Image After cleaning the raw dataset, the selected features were correlated with each other to find any interesting connections. The most obvious features of a popular video, views, comments, likes/dislikes, all had significant correlations with each other. The Comments disabled and Ratings disabled features also had a small, but non-zero correlation. The last insight was with Category ID. Views and Likes both had a small, 0.17, correlation with it.

Heatmap of Correlations

Image This heatmap takes the correlations from the table of correlations and highlights a positive correlation by darkening. Negative and near 0 correlations are light blue and darken as they get stronger. Ignoring self-correlation, likes dislikes, comments and views all have decent correlations with each other, ranging between 0.4 and 0.8. Most of the others are near 0 except for Comments Disabled and Ratings Disabled with 0.32. While not entirely conclusive, it can be noted that more likes, dislikes, and comments are correlated with more views. More views means more revenue from the video, and so even if a video is extremely disliked and has a lot of comments about how bad/awful it is, it will still generate a lot of money.

Title Word Cloud

Image

This word cloud was constructed using data from titles of each trending video.
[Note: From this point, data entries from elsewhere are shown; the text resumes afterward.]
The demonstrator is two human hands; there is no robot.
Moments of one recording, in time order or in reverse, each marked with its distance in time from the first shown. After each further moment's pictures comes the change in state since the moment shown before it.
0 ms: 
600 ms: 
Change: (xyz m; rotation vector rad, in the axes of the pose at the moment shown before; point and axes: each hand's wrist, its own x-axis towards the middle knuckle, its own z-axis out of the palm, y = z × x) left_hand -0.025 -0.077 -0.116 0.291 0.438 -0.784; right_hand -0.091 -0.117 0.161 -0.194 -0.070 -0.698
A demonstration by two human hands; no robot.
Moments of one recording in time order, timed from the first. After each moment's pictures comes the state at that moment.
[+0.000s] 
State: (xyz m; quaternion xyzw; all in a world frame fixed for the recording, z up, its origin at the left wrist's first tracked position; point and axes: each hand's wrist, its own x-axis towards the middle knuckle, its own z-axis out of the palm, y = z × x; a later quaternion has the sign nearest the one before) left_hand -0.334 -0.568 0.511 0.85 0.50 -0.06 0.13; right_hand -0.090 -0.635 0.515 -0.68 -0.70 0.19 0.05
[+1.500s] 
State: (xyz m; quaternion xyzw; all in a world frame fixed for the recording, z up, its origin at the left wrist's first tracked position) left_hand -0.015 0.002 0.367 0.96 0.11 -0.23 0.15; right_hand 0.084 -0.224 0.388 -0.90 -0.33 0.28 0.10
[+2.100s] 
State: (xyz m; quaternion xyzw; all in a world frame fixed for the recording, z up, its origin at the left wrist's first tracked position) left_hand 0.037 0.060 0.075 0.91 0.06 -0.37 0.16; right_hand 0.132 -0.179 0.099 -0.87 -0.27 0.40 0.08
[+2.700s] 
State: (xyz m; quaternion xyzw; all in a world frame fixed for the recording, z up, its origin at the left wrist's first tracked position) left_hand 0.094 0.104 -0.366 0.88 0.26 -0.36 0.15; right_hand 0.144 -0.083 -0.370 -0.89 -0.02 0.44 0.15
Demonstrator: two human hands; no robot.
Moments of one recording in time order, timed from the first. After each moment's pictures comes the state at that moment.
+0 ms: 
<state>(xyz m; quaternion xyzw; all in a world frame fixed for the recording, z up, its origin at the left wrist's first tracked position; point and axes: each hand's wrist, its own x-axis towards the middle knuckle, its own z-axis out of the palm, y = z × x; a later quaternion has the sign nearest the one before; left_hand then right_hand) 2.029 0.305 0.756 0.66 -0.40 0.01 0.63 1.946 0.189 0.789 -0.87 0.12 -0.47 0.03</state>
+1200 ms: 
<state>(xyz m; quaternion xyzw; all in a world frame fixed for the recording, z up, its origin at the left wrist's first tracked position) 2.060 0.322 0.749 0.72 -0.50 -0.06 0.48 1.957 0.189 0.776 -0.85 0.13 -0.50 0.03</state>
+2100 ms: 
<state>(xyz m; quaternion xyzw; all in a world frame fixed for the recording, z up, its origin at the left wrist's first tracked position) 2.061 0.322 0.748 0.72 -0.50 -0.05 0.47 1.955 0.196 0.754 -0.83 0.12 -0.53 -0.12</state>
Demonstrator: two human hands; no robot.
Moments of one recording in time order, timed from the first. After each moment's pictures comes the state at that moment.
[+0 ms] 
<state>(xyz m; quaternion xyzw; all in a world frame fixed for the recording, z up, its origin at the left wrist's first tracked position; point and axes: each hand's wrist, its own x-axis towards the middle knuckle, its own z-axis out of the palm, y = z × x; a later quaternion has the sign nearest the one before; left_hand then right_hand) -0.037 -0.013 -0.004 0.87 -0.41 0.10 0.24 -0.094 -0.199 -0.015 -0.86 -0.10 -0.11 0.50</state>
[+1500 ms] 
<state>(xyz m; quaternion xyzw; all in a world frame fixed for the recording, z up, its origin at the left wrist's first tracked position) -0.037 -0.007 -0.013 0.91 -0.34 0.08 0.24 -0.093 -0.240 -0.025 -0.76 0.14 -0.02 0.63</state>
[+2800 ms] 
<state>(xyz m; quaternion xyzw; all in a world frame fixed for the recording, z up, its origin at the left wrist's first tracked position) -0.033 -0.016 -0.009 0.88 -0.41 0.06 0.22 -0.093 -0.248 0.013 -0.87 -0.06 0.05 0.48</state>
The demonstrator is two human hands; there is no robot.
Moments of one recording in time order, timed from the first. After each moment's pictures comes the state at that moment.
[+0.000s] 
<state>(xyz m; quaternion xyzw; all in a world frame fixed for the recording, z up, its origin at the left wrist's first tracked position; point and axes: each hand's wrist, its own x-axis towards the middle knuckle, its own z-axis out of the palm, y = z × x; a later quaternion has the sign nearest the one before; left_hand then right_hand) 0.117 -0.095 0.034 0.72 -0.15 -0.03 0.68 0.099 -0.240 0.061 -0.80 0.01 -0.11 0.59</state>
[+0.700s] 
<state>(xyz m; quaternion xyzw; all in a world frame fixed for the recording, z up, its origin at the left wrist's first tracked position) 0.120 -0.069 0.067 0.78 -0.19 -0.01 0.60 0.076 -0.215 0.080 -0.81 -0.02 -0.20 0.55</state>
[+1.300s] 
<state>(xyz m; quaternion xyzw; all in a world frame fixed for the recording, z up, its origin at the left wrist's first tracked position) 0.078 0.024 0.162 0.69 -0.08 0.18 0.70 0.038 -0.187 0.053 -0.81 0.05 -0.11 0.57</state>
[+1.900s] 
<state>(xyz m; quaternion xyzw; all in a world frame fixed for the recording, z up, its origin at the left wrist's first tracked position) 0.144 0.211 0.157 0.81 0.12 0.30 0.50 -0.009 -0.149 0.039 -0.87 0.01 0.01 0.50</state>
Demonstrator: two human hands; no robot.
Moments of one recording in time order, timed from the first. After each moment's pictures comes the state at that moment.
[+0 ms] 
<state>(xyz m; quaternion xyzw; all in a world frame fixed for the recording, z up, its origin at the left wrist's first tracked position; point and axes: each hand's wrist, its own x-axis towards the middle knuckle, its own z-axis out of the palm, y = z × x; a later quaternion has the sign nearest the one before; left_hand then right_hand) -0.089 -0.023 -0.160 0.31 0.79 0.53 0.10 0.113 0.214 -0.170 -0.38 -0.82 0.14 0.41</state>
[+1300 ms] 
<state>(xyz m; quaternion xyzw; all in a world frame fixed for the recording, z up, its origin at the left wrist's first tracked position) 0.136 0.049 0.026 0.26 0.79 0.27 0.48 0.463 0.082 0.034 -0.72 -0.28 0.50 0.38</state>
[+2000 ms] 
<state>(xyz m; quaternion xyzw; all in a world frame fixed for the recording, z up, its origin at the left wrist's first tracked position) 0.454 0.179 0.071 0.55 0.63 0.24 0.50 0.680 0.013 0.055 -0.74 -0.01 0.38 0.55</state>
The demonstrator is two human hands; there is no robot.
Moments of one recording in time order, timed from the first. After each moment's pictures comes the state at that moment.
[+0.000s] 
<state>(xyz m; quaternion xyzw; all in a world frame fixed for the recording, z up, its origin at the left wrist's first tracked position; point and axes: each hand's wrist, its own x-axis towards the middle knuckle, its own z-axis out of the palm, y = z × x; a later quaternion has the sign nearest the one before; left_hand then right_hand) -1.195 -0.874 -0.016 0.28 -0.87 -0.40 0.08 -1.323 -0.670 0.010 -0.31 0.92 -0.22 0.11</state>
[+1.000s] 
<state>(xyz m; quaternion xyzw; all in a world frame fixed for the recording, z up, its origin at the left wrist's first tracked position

The most popular choices (i.e. Official and Video) are the largest and smaller the less common they are. Some interesting popular titles include: “MAKEUP”, “Trailer”, “Challenge”, “New”, and “ft.” (featuring), suggesting basing videos around these titles/ideas would help make videos more popular

Regression Prediction

Image

Linear Regression - Bar Graph

Image

Using Linear Regression with the dataset, a view count in hundreds of thousands of views was predicted with each of the testing set videos. Predicted views are shown in blue and true views in red. More than half the time, 13 of 20 of the shown results, the predicted views were roughly 1/2 to 2x the number of true views

Linear Regression - Scatter Plot

Image

Using the same linear regression model as the bar graph, more testing data was used to show predicted vs actual view counts in tens of millions of views. The x-coordinate was the predicted view count and the y-coordinate was the actual. Although not prefect, a correlation can be seen between the model-based prediciton and actual views.

Ridge Regression

Image

The dataset was modeled again using Ridge Regression this time. Views, in tens of millions, were predicted as indicated by the blue bar and true views were shown by the red bar. A times the model closely predicted true views, but sometime was off to by up to 4x, shown by the largest blue bar. However the prediction was often within ½ - 2x the actual number.

Conclusion

Our project leveraged several different supervised learning techniques to predict trending Youtube video view count. The linear/ridge regression, using only 2 features, and the random nature of view counts have certainly proved to have limited our accuracy, but nonetheless it’s enough to predict the relative trend of certain video’s view count in respect to some threshold, which may be enough for the video creators as they only need to know a minimum view count to better predict their pays.

Future work

Without question, our methodology can be improved. Although we had access to 40,000+ rows of data, access to more data/features would make our model more robust. With more data and using more than just the like/unlike features may help our model learn and hence improve the overall accuracy. Also, implementing similar predictions using deep learning neural networks may improve the results as well. Another approach is possibly to split data into chunks of video categories and to calculate within those chunks can be integrated into our approach, which may lead to more accurate predictions as the viewers of each video category may differ in behavior.